Baahhhhh! Experience of a sheep at a TSA checkpoint 

I got myself into a seeming pickle yesterday at San Francisco International. I managed to pack my Driver's License, my only official photo id on me, in my checked baggage and realized what I had done after checking in my bag.

So I show up at TSA through the Pre-Check line, which I was eligible for, and told the TSA agent what had happened. He said not to worry. and that he will call a Supervisor and she will take care of it. So in a few minutes the Supervisor lady showed up. She asked me what other Id's I had handy. I showed her my company photo id and several credit cards. She then asked me, if I had my health insurance card of something like that, which of course I did. After checking those she signed off on my boarding card and said that I was good to go, and please proceed through the Pre-Check checkpoint. Which of course I did. And as usual it took a minute to get the bag through x-ray and me through the magnetometer and I was on my way.

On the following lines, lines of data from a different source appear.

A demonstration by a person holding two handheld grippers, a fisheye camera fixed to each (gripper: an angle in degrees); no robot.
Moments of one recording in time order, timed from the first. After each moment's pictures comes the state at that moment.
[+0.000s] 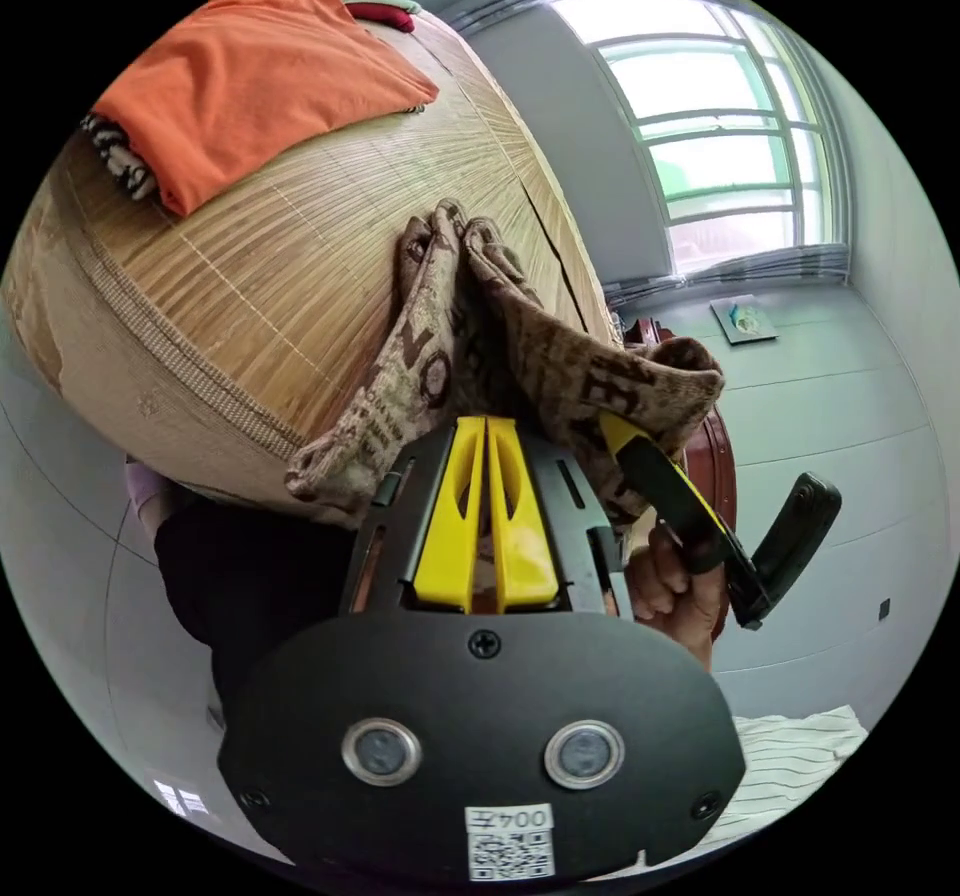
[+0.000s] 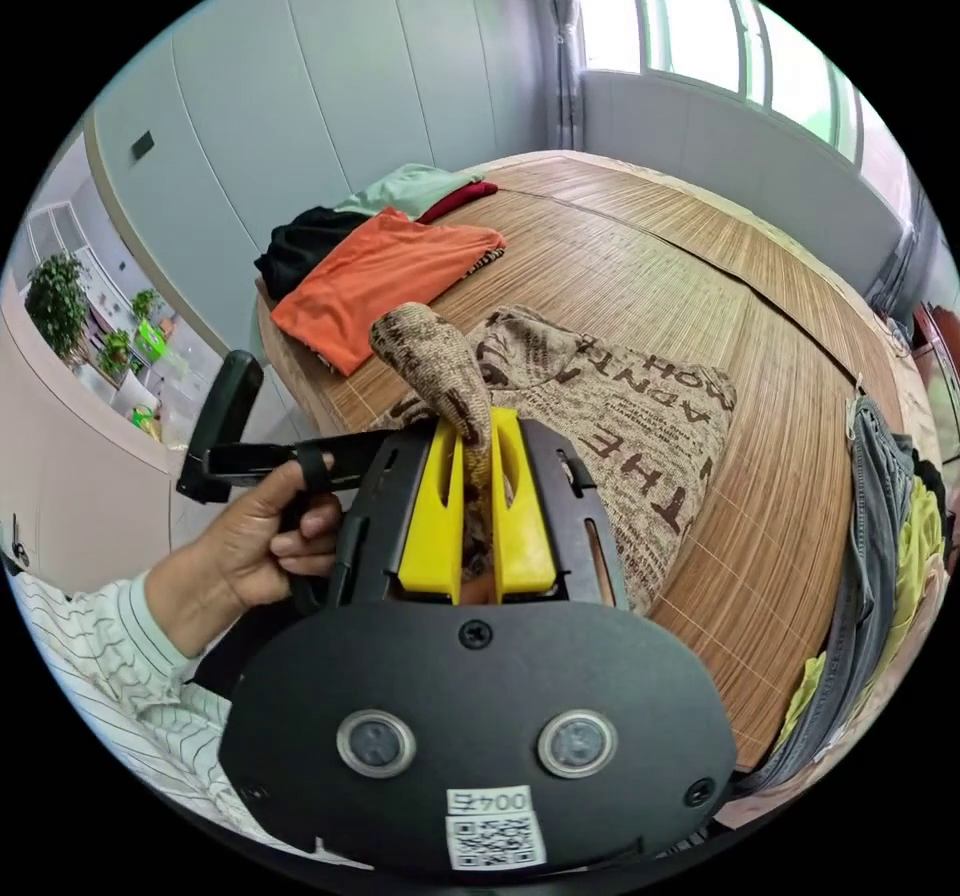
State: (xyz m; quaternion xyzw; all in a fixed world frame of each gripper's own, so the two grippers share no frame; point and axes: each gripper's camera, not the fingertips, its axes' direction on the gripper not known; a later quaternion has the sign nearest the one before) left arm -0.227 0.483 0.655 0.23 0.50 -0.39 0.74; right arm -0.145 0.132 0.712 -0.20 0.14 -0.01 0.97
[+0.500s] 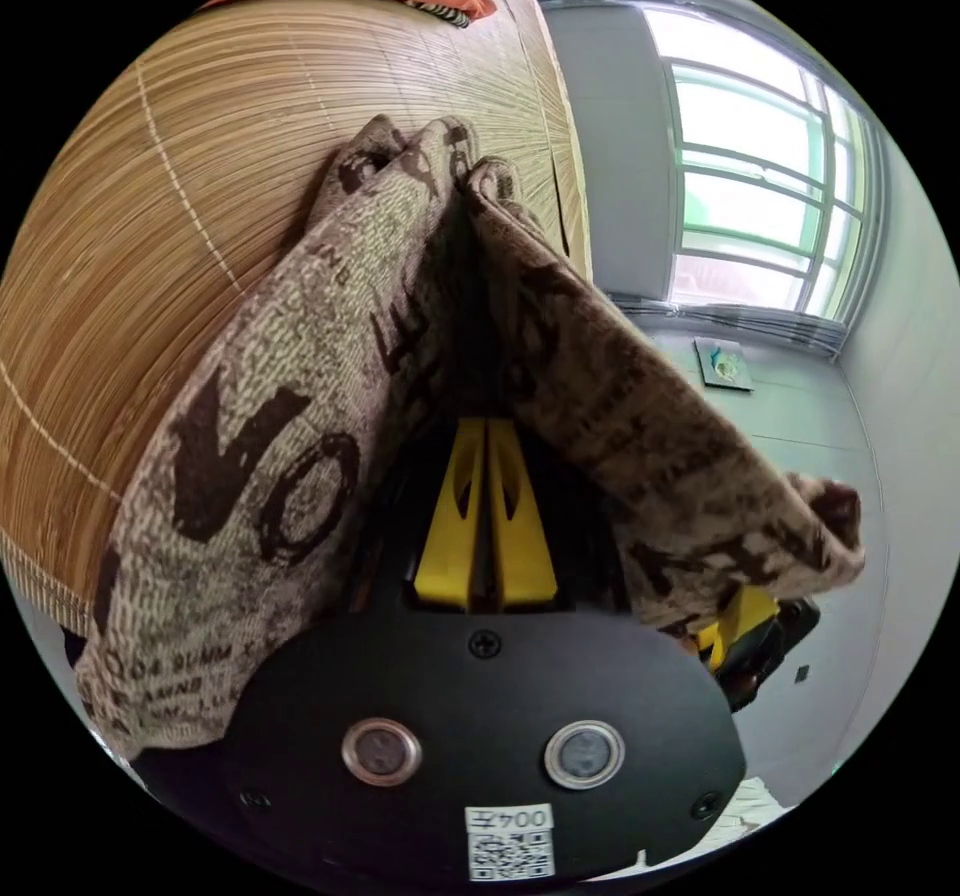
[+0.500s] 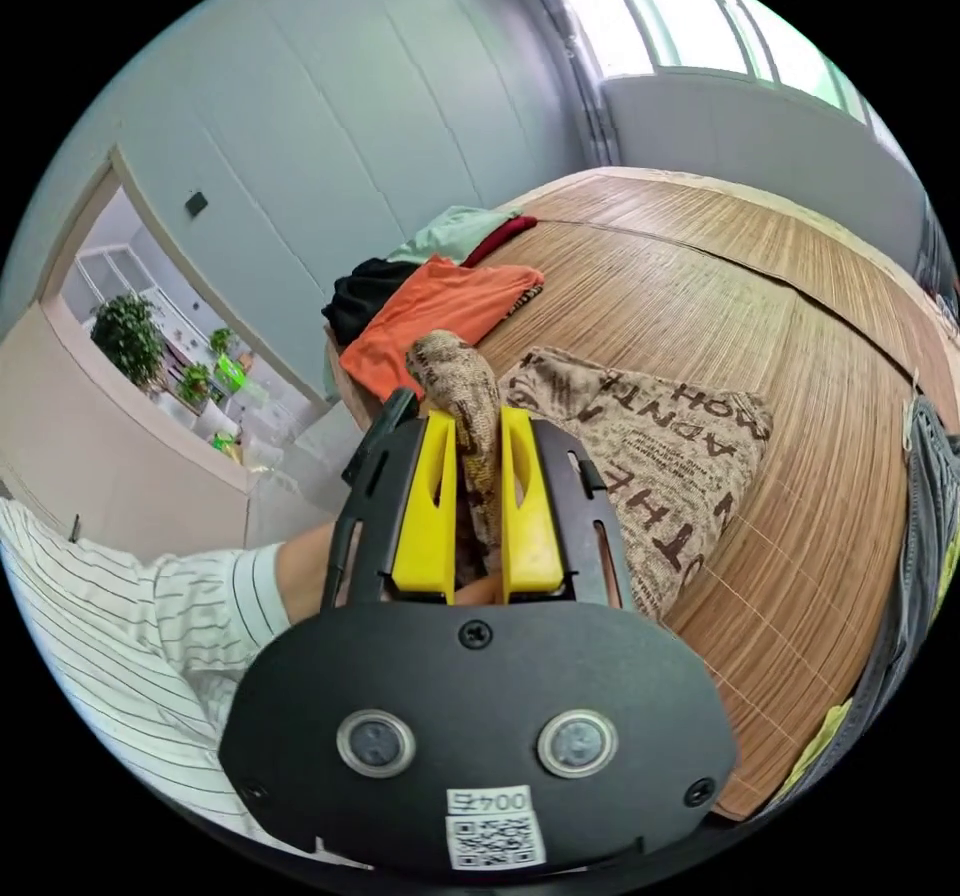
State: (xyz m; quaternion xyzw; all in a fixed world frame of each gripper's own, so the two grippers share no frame) left arm -0.243 0.404 0.716 0.19 0.58 -0.41 0.68; right arm -0.090 0.134 0.663 -0.16 0.02 0.03 0.99
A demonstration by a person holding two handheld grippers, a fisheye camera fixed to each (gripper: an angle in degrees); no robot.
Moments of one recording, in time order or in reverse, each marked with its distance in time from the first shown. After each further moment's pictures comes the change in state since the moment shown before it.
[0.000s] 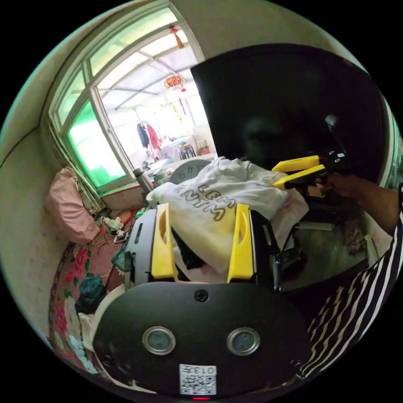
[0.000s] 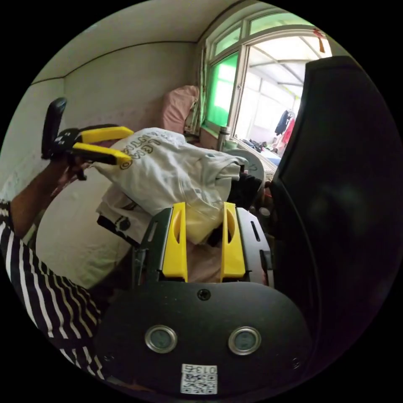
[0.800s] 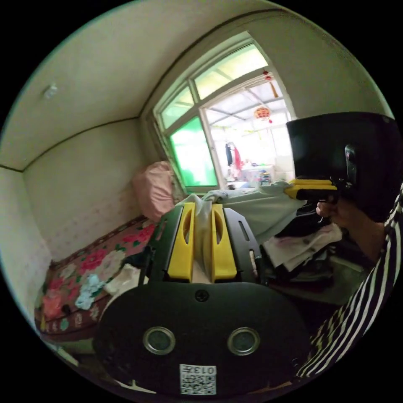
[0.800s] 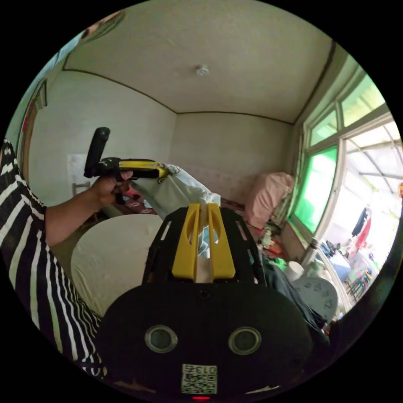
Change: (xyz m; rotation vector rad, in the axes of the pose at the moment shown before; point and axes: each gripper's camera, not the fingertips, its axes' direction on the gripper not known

What I thought might get me into a horrible pickle actually cost just 5 extra minutes and I was relieved.


----------



## SarahZ (Dec 14, 2013)

Wow. That's awesome.


----------



## AmtrakBlue (Dec 14, 2013)

Sheep 1 - Haters 0


----------



## the_traveler (Dec 14, 2013)

It's nice to hear that TSA agents are human too!


----------



## ALC Rail Writer (Dec 14, 2013)

The TSA remains a huge waste of taxpayer money. That being said I am glad your plans were not disrupted and that the employees were pleasant. For what its worth my last flight out of CAK had a friendly TSA staff and an easy checkpoint, I don't hate the agents just their agency.


----------



## Bob Dylan (Dec 14, 2013)

As much as you Travel on Airlines jis you're Probably an Honorary TSA Agent! Did you show them your Badge? :lol:


----------



## jis (Dec 14, 2013)

jimhudson said:


> As much as you Travel on Airlines jis you're Probably an Honorary TSA Agent! Did you show them your Badge? :lol:


Well I have gone through the rigmarole of becoming a Global Entry System Trusted Traveler by going through the biometrics registration and extended interview process. So in some sense I fall in the category of most trusted variety of sheep ... err ... traveler that they have and on whom they probably have an extensive dossier. :lol: So in some sense I am a high level sheep I'd say  What can I say, I just find the notion of soaring in the sky instead of bitching and moaning about it on the ground quite attractive at least for myself 

Mind you, I looove traveling on the ground too, specially by train, e.g. as I did two weekends back in Alaska. But there is no way for me to visit my native India, or fly across the North Pole or the Hindu Kush and the Urals and Bering Sea or South to North across the middle of Siberia over Ekaterinberg and then over the Svalbards and Spitzbergen in crisp arctic clear weather on a moonlit night, by train. So each has its own charm.


----------



## SarahZ (Dec 14, 2013)

jis said:


> jimhudson said:
> 
> 
> > As much as you Travel on Airlines jis you're Probably an Honorary TSA Agent! Did you show them your Badge? :lol:
> ...


----------



## railiner (Dec 14, 2013)

It was admirable for you to take the time to post a positive story about the TSA, among the almost all negative stories posted on these boards.....


----------